**YOUR INSTRUCTIONS**
Search the entries for lines that contain the word "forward", and report each one found.

**DATA SUPPLIED**
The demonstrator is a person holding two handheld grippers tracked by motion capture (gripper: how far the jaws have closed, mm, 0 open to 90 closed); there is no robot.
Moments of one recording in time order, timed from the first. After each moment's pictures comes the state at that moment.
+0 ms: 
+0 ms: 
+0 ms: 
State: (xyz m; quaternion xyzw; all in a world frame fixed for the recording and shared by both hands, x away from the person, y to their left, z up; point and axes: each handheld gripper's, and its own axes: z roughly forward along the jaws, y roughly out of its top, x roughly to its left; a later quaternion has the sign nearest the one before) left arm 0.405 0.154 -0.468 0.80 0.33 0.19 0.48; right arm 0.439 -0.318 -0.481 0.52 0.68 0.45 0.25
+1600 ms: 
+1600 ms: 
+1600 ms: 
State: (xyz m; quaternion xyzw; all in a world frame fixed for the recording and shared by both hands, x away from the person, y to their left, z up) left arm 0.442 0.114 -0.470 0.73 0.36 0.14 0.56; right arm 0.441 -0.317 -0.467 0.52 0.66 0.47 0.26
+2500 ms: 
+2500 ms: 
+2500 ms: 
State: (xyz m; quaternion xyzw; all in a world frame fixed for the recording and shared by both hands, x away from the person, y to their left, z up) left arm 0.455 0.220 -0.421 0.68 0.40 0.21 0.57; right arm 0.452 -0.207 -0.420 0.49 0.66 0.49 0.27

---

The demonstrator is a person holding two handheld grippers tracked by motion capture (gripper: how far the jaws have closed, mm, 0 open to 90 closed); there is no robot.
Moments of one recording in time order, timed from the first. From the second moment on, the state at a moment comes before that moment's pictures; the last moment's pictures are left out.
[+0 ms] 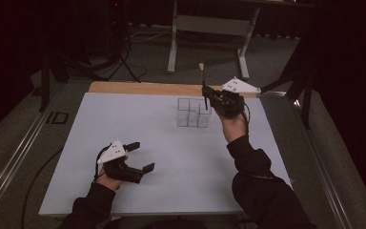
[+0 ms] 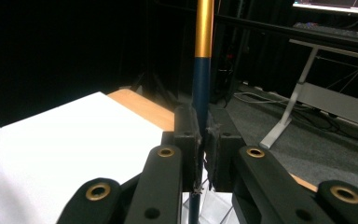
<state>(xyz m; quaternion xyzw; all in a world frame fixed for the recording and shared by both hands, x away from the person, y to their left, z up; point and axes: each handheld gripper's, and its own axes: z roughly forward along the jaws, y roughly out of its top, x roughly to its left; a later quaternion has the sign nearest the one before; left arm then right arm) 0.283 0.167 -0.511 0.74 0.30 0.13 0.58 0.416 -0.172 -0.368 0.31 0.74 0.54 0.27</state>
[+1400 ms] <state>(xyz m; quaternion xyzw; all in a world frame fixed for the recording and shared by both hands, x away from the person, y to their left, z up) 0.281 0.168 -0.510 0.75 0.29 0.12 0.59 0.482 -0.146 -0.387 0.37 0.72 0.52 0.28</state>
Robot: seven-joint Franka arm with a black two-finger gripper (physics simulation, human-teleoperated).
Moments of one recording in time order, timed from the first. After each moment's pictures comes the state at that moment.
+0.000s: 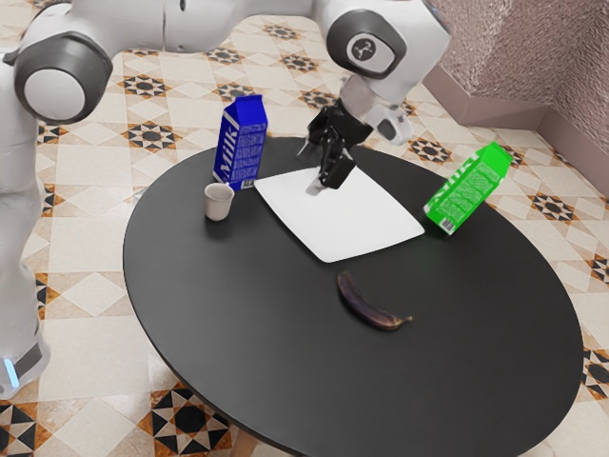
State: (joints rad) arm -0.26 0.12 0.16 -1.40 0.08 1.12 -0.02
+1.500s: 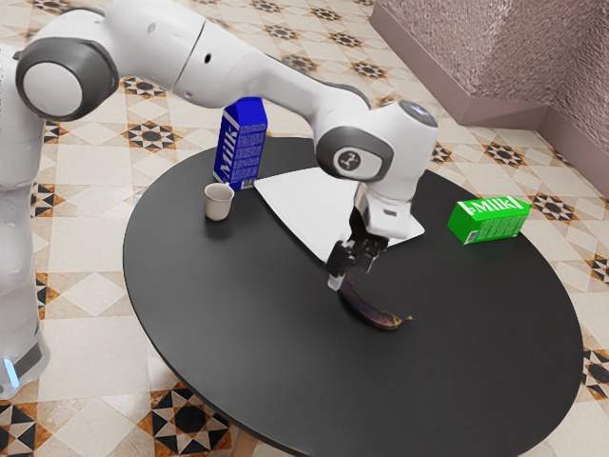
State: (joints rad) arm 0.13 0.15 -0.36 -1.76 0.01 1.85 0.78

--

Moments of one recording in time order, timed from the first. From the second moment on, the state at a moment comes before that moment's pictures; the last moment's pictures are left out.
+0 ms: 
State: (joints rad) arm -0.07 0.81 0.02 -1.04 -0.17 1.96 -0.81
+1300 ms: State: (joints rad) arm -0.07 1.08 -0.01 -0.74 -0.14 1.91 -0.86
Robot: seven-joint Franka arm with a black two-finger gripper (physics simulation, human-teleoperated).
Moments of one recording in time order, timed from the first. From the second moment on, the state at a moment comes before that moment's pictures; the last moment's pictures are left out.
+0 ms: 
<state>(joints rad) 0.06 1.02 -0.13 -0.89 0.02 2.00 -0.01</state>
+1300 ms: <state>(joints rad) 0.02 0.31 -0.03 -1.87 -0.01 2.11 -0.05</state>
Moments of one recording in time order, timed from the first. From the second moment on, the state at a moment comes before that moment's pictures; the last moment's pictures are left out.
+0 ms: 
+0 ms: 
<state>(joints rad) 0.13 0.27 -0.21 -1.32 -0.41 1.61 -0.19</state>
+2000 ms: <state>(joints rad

**THE ANSWER**
State: (xyz m; quaternion xyzw; all in a world frame fixed for the recording and shared by both hands, x away from the person, y to their left, z up; point and axes: each handheld gripper's, and its own axes: z roughly forward along the jaws, y roughly out of its top, x roughly to its left; a later quaternion has the sign nearest the one before) left arm 0.405 0.154 -0.468 0.80 0.33 0.19 0.48; right arm 0.439 -0.318 -0.481 0.52 0.68 0.45 0.25
<state>(xyz m; quaternion xyzw; all in a world frame fixed for the recording and shared by both hands, x away from the person, y to their left, z up; point and axes: each handheld gripper's, and its own axes: z roughly forward along the jaws, y roughly out of its top, x roughly to its left; a later quaternion has the sign nearest the one before; left arm then right arm) 0.283 0.167 -0.511 0.74 0.30 0.13 0.58 0.416 -0.172 -0.368 0.31 0.74 0.54 0.27</state>

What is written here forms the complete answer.